▶ _Aim of the task_:
Please copy the data exactly as it stands, minus the images.

▶ _Data excerpt_:

- - - - - - -

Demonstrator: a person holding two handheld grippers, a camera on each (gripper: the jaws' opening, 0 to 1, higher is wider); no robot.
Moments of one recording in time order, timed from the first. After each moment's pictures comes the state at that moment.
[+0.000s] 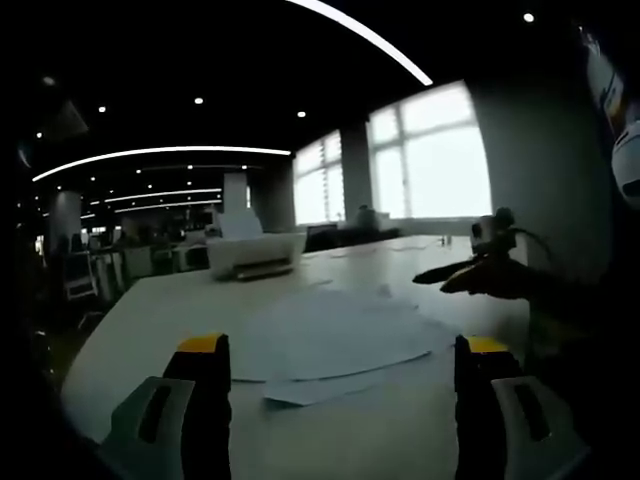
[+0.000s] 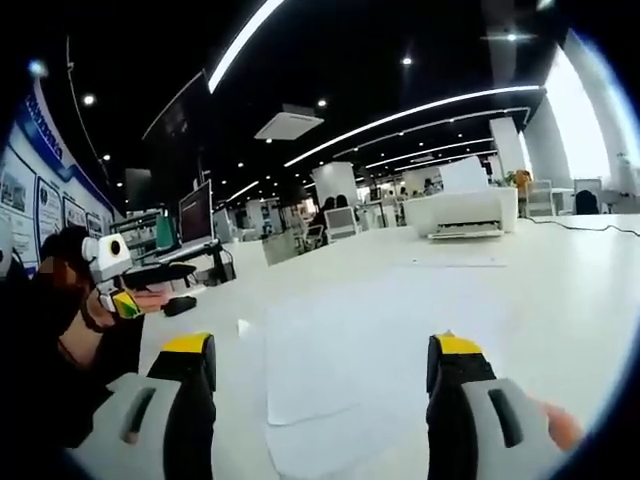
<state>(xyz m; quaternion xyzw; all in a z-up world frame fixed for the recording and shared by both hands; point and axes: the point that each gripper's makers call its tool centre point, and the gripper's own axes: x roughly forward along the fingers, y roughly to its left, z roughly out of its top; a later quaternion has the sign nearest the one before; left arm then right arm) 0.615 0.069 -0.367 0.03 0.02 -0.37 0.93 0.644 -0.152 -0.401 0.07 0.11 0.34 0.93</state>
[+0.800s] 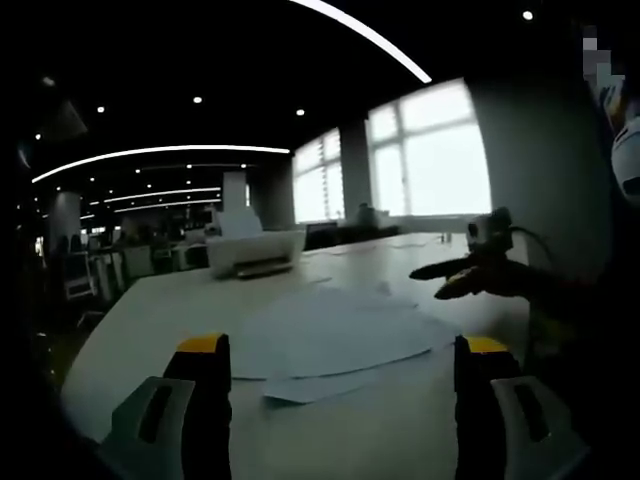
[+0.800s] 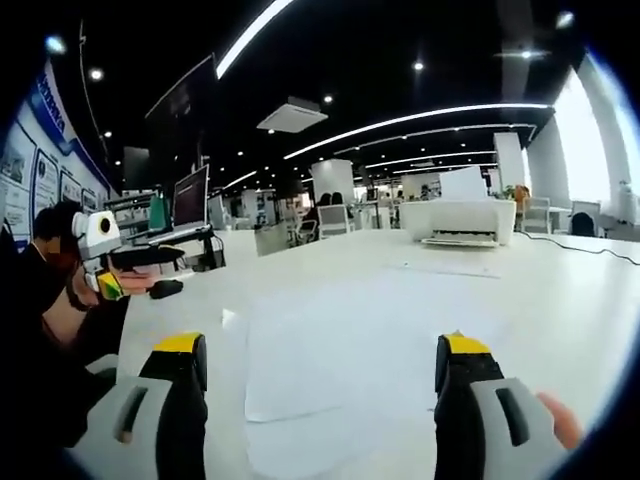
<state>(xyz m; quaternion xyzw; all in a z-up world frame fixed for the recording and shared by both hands) 0.615 0.068 -0.369 0.04 0.03 -0.37 0.93 0.661 -0.157 -0.409 0.02 0.11 0.33 0.94</state>
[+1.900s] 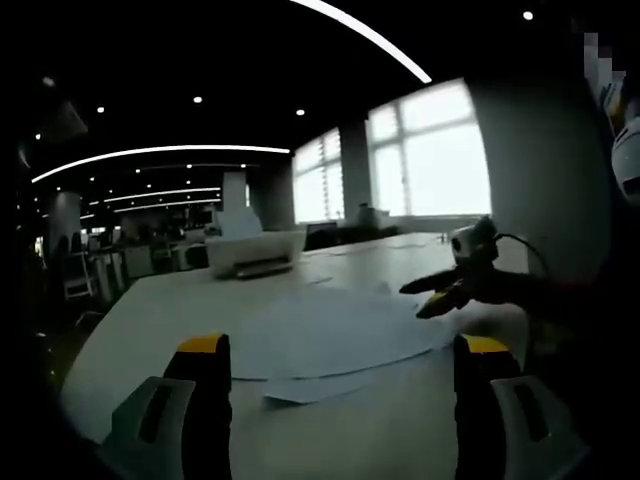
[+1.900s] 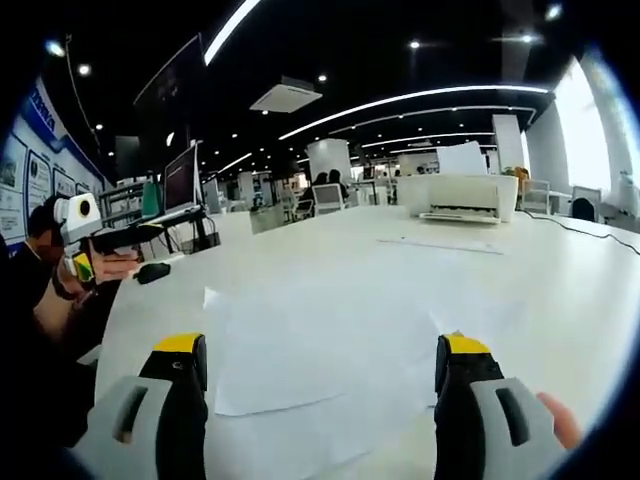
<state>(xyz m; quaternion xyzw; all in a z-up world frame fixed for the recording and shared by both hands) 0.615 0.068 -0.369 0.04 0.03 -0.37 0.93 0.684 -0.155 -0.442 0.02 0.15 0.32 0.93</state>
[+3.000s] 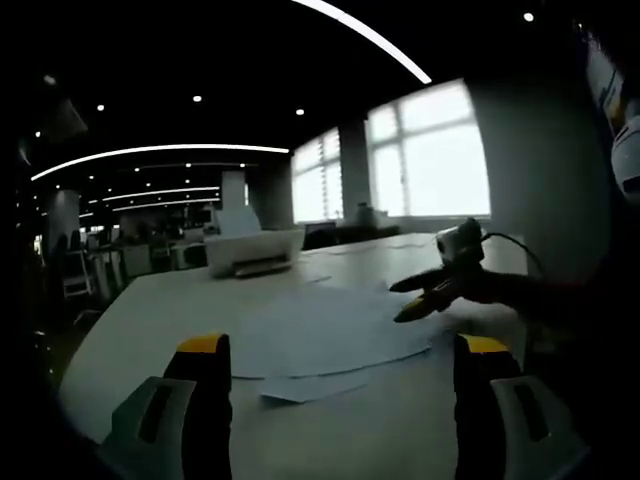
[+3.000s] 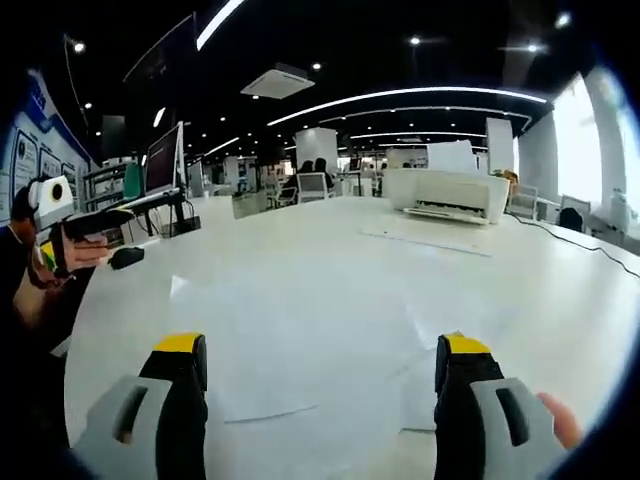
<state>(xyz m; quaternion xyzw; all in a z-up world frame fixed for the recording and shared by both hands) 0.615 0.066 -0.371 0.03 0.03 -0.37 0.93 0.712 -0.162 -0.453 -0.02 0.17 0.29 0.94</state>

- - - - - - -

▶ _Response box_:
Demonstrator: a person holding two handheld grippers, a camera on each (gripper: the jaws' opening, 0 to 1, higher is wider); no robot.
Moments of one recording in time order, timed from the first. After each moment's pictures comes the state at that moment.
[+0.000s] 
[+0.000s] 
<state>(xyz m; quaternion xyzw; all in a z-up world frame fixed for the recording and shared by both hands; point and axes: the point that each gripper's makers call its tool centre point, and the gripper's own axes: x roughly forward along the fingers, y roughly to its left, z roughly out of its top; a later quaternion has the sign nearest the one before; left arm then right arm) 0.615 0.069 -0.367 0.03 0.02 -0.37 0.93 0.644 -0.152 -0.401 0.07 0.11 0.34 0.93</state>
[+0.800s] 
[+0.800s] 
<state>(xyz m; quaternion xyzw; all in a z-up world frame fixed for the recording and shared by both hands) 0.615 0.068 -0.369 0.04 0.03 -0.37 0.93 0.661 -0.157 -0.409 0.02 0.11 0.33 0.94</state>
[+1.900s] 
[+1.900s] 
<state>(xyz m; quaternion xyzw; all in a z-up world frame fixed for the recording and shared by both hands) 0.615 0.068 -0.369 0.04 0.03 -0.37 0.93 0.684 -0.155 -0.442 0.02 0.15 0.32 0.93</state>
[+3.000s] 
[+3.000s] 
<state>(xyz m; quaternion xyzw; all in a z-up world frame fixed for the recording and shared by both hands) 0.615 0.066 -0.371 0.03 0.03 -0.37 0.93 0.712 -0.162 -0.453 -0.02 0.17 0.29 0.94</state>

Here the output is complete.